• The problem: Please transcribe, word for word, the line containing "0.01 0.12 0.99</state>" and every line after it through the end of the records below, and nothing else.
::: Material provided
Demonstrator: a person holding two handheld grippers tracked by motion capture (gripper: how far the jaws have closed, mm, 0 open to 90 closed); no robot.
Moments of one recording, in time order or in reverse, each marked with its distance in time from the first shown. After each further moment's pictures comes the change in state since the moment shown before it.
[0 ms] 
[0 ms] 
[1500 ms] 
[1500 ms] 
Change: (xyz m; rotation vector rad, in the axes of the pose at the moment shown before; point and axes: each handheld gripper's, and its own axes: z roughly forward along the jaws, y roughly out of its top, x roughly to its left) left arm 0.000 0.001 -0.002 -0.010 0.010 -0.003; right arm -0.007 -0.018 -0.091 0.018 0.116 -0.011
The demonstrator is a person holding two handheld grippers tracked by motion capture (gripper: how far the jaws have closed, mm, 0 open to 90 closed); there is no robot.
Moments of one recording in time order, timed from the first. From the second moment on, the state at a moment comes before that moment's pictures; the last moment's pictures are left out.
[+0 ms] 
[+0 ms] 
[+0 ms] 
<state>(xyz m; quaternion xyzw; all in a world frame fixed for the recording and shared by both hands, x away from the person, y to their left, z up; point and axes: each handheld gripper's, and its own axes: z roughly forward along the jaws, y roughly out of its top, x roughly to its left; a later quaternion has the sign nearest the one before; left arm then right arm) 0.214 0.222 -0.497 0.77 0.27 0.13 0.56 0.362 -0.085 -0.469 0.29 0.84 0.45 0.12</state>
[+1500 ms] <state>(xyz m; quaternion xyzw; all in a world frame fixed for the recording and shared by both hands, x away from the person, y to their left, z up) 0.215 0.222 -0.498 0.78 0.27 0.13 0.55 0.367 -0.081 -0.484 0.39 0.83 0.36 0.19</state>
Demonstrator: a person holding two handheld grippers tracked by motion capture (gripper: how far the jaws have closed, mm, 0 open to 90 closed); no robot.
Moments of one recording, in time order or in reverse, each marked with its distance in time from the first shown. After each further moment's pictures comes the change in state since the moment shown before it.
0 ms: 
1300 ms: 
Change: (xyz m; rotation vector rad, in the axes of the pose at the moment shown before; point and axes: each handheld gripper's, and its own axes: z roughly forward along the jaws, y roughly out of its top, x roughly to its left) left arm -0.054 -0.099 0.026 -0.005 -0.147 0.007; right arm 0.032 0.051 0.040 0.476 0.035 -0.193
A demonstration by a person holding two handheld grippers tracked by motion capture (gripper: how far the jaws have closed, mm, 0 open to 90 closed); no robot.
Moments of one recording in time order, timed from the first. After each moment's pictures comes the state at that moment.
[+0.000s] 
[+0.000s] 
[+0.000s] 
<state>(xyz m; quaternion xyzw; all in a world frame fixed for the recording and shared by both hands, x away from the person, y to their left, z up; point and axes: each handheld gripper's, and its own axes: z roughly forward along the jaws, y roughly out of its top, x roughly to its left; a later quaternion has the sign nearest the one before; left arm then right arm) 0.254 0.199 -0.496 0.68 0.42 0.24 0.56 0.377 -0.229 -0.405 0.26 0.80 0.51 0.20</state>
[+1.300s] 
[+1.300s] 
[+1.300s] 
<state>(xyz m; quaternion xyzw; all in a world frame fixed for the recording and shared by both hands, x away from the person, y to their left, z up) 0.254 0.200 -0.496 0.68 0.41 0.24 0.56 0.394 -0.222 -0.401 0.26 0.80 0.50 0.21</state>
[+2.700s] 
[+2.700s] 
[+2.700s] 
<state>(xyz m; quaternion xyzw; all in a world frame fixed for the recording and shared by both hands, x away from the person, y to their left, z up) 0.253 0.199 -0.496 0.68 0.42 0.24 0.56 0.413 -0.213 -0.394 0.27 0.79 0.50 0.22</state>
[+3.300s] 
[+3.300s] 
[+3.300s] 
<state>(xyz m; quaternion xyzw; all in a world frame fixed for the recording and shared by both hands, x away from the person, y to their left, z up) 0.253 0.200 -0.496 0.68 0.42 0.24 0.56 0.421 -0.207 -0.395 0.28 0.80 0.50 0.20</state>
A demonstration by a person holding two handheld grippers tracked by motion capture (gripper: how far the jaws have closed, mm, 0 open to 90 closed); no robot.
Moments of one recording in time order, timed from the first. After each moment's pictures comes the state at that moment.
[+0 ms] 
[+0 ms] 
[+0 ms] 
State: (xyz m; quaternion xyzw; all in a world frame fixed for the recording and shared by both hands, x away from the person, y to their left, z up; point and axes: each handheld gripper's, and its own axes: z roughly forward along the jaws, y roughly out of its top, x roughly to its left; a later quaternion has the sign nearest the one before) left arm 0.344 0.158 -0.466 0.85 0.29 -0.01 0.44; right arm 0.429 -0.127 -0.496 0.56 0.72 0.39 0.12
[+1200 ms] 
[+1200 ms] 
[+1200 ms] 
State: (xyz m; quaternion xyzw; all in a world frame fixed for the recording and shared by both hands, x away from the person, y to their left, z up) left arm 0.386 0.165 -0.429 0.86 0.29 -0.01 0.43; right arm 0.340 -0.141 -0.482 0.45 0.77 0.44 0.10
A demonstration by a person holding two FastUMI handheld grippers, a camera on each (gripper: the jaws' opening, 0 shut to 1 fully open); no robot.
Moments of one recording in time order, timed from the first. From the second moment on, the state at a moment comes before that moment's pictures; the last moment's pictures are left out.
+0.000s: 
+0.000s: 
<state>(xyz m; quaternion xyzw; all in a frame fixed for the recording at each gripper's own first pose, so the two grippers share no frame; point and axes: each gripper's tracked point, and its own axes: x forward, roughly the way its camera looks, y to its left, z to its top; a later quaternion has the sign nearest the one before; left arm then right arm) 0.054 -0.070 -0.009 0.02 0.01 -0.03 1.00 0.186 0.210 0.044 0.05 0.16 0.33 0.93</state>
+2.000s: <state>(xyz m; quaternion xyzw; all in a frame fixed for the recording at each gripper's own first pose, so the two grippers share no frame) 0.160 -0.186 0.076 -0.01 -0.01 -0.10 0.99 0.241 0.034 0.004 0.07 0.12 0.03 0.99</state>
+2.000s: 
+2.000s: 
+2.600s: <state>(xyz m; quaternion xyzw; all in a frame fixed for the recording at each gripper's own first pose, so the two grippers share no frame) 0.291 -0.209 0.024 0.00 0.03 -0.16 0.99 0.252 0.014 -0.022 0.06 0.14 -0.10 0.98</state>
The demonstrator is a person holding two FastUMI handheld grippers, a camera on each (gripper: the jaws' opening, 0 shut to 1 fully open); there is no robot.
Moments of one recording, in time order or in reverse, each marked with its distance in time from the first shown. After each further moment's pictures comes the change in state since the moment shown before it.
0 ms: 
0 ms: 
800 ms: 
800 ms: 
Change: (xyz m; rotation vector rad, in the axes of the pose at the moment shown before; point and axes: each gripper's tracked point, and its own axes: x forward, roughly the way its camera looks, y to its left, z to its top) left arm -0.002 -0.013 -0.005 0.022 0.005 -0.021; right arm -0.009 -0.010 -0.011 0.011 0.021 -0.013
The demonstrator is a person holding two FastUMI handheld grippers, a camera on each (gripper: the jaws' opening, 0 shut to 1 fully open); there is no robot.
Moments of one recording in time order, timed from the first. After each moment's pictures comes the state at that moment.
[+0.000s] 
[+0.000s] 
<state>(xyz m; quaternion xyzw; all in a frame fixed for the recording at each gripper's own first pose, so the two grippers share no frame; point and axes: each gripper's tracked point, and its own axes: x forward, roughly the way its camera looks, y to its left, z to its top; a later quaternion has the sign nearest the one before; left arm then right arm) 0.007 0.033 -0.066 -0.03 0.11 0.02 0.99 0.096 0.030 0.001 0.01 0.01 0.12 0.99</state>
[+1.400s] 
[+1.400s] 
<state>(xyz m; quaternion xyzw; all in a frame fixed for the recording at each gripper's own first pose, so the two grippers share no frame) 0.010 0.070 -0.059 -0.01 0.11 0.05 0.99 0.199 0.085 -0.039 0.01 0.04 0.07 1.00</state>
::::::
• Result below:
<state>(xyz m; quaternion xyzw; all in a frame fixed for the recording at each gripper's own first pose, so the two grippers share no frame; point and axes: each gripper's tracked point, and its own axes: x forward, roughly the way its camera looks, y to its left, z to its top; a later quaternion has the sign nearest the one before; left arm then right arm) 0.007 0.033 -0.066 -0.03 0.11 0.02 0.99 0.096 0.030 0.001 0.01 0.01 0.12 0.99</state>
[+1.400s] 
[+1.400s] 
<state>(xyz m; quaternion xyzw; all in a frame fixed for the recording at each gripper's own first pose, so the two grippers share no frame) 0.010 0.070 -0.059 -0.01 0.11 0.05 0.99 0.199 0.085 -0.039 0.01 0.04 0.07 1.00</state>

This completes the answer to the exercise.